= ABOUT THIS EXERCISE =
Could you repeat every line below exactly, skipping the images?

□ □ □ □ □

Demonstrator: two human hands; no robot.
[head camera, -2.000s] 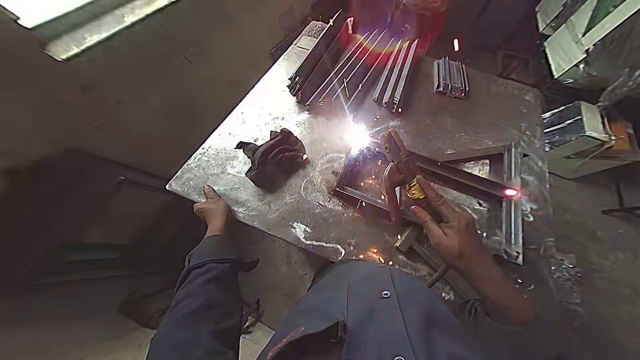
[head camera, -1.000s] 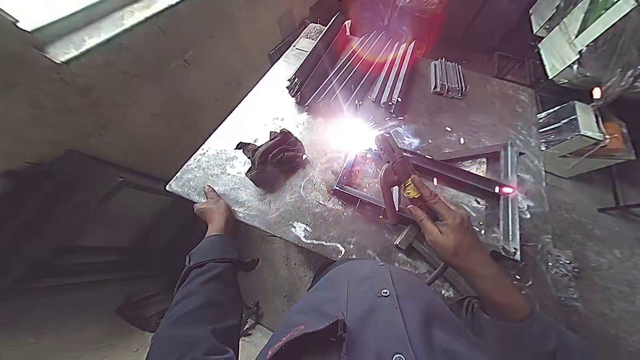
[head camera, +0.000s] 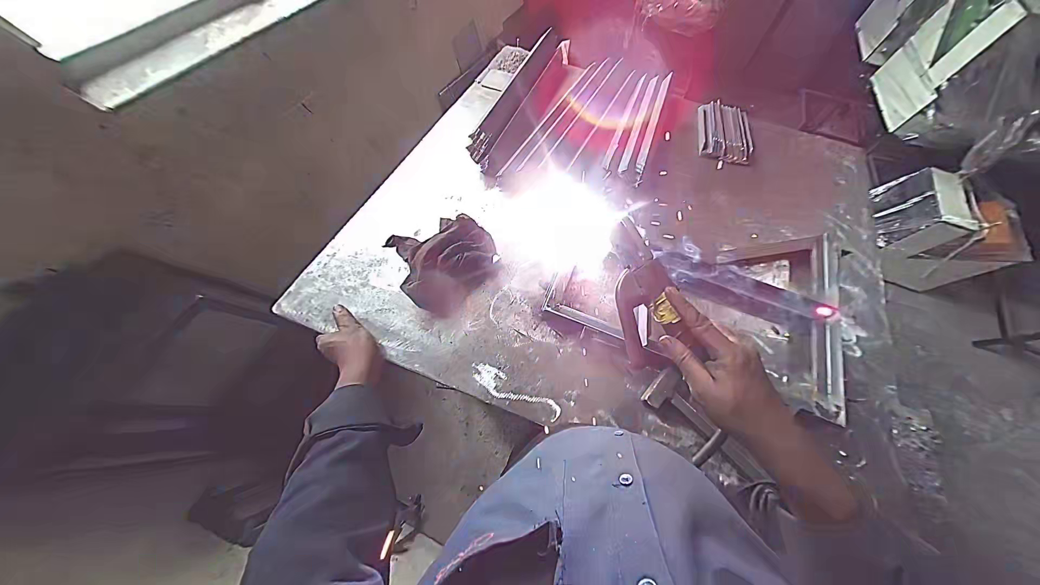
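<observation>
My right hand (head camera: 719, 366) grips a welding electrode holder (head camera: 668, 307) with a yellow patch, right of centre. A blinding arc glows at the holder's far end and hides the metal there. A C-clamp (head camera: 630, 313) stands beside the holder, over a rectangular metal frame (head camera: 829, 357) lying on the steel table (head camera: 349, 288). My left hand (head camera: 351, 345) rests on the table's near left edge, thumb on top and fingers at the rim. Between that hand and the arc lies a crumpled dark cloth or glove (head camera: 451, 264); which one, I cannot tell.
Metal strips (head camera: 642, 122) and dark bars (head camera: 516, 97) lie at the table's far side, with a bundle of short pieces (head camera: 725, 132) to their right. A hammer-like tool (head camera: 662, 388) lies near my right hand. Wrapped boxes (head camera: 926, 211) stand off the right side. Sparks scatter around.
The arc's glare has spread much wider than in the earlier frames and covers more of the work. My left hand has stayed on the table edge, and my right hand still grips the holder.
</observation>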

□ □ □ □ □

= TASK RESPONSE =
Demonstrator: two human hands; no robot.
[head camera, -2.000s] 
[head camera, -1.000s] 
[head camera, +0.000s] 
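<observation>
My right hand (head camera: 719, 366) grips a welding electrode holder (head camera: 668, 307) with a yellow patch, right of centre. A blinding arc glows at the holder's far end and hides the metal there. A C-clamp (head camera: 630, 313) stands beside the holder, over a rectangular metal frame (head camera: 829, 357) lying on the steel table (head camera: 349, 288). My left hand (head camera: 351, 345) rests on the table's near left edge, thumb on top and fingers at the rim. Between that hand and the arc lies a crumpled dark cloth or glove (head camera: 451, 264); which one, I cannot tell.
Metal strips (head camera: 642, 122) and dark bars (head camera: 516, 97) lie at the table's far side, with a bundle of short pieces (head camera: 725, 132) to their right. A hammer-like tool (head camera: 662, 388) lies near my right hand. Wrapped boxes (head camera: 926, 211) stand off the right side. Sparks scatter around.
The arc's glare has spread much wider than in the earlier frames and covers more of the work. My left hand has stayed on the table edge, and my right hand still grips the holder.
</observation>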

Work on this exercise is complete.